En 1969, después del Mayo francés, el presidente Charles de Gaulle convocó a un referéndum en torno a la creación de regiones y la reestructuración del Senado. El resultado negativo causó su retiro del cargo.
En 1988, en Chile, se organizó una consulta popular para saber si la sociedad quería o no que Augusto Pinochet se reeligiera: el resultado puso fin a la dictadura. En 1992, en Sudáfrica, a través de una consulta popular, se dio término al apartheid, el sistema de dominación de una minoría blanca sobre el resto de la población.
Más recientemente, en 2016, con la participación de la sociedad británica se decidió que el país se separara de la Unión Europea.
Es decir, las consultas populares no son nuevas ni inusuales, lo que si resulta inusitado es que en nuestro país el organismo a cargo de cuidar la democracia limite sus esfuerzos para que la sociedad aumente su grado de participación.
El camino para que la consulta del domingo sea una realidad no ha sido sencillo.
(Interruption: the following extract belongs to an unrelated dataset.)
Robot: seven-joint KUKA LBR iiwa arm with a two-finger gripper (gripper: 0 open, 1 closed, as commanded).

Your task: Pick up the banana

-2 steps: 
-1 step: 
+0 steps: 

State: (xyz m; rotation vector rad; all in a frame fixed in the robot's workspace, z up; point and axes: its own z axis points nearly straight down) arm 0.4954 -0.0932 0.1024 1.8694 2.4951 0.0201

En principio, se debieron conseguir los votos suficientes para reformar la Ley Federal de Consulta Popular y permitir la realización de consultas populares en uno o más estados cuando existan temas de relevancia regional, así como que el Instituto Nacional Electoral tuviera a su cargo la verificación del dos por ciento de la lista nominal para las peticiones ciudadanas de consulta popular, la organización, difusión, desarrollo, cómputo y declaración de resultados.
A las dificultades propias de aprobar la reforma, se sumó la resistencia de quienes se opusieron a que la consulta se llevara a cabo el 6 de junio, lo cual habría evitado las complicaciones logísticas y financieras que la misma autoridad electoral posiciona como elementos que han dificultado la organización de la consulta. Además, si se hubiera celebrado el día de los comicios, el porcentaje para que la consulta fuera vinculante se habría alcanzado fácilmente.
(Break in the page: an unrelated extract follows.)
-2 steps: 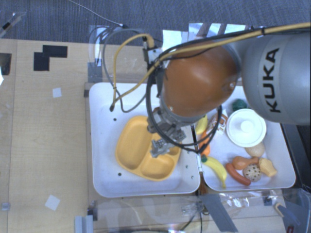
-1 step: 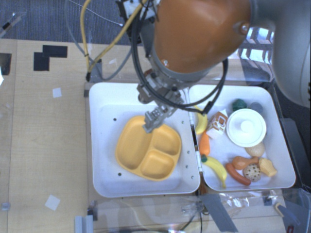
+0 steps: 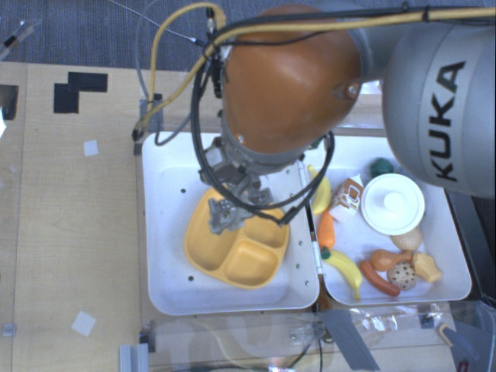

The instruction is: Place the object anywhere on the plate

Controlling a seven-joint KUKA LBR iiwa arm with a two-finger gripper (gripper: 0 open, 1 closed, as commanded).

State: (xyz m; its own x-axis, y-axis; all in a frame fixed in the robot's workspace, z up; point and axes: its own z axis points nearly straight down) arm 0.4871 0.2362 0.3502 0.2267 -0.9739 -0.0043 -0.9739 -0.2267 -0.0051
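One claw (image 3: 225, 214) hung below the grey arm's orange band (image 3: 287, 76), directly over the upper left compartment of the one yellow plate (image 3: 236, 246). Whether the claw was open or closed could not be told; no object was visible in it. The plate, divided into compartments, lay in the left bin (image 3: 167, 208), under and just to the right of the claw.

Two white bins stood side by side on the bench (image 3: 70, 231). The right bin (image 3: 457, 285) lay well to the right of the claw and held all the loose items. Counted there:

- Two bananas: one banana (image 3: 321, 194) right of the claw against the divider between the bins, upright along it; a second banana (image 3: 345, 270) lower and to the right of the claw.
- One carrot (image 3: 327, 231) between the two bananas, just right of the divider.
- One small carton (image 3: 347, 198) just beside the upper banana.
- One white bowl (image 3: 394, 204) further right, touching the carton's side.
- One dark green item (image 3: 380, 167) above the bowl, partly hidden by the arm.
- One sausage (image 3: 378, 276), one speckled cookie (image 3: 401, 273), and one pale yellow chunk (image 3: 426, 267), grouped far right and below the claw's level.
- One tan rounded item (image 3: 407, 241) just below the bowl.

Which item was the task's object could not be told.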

Un tercer obstáculo de la consulta fue su judicialización, pues una vez aprobada y votada por el Congreso, la Suprema Corte de Justicia de la Nación tuvo que decidir si era o no anticonstitucional. Ésta fue una decisión que dividió al Pleno de la Corte, pero con seis votos a favor se declaró la constitucionalidad del ejercicio.
Todo esto ha desgastado el proceso, y hace difícil pensar que el domingo se alcanzará la participación del 40 por ciento del padrón electoral —37.5 millones de personas—, necesaria para que la consulta adquiera un carácter vinculante.
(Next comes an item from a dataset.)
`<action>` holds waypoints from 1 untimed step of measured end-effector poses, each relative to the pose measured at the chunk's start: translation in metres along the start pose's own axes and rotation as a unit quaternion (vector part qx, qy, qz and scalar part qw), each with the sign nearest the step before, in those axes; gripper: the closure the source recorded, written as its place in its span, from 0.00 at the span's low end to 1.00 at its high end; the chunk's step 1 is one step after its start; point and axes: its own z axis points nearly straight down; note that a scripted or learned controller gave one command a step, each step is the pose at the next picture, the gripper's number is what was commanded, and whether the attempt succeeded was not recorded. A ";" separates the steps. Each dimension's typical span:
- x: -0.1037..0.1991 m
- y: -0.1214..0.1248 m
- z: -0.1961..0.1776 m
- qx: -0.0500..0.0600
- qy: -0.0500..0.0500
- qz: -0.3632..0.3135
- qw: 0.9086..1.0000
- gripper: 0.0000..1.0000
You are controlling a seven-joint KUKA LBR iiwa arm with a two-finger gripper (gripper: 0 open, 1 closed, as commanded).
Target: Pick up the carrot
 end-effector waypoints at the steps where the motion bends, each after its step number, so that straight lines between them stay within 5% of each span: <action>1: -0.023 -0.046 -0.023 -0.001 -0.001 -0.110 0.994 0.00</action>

En un país como México, en donde la impunidad fue la característica central del sistema de justicia, los abusos de las autoridades pasaban desapercibidos y la frustración social respecto a una clase política corrompida era generalizada, resulta necesario que la ciudadanía cuente con una forma de hacer valer sus demandas, de recordarnos que el tiempo de las personas intocables ha llegado a su fin, y que el poder radica en el pueblo.
Por eso, independientemente del resultado, el próximo primero de agosto México dará el paso inicial hacia la consolidación de nuevos mecanismos para la construcción de una auténtica democracia, en que la ciudadanía será protagonista de las decisiones públicas y no simple espectadora.
Pese a que las condiciones para recibir la votación podrían haber sido mejores, específicamente en cuanto al número y a la ubicación de las mesas receptoras de la consulta popular, así como a la actuación limitada de la autoridad electoral, es fundamental acudir a ejercer el poder de decisión, no sólo por su impacto en nuestro futuro próximo, sino también porque de ello dependerá pasar de una democracia limitativa a una participativa, en la que cada una de las voces sea escuchada.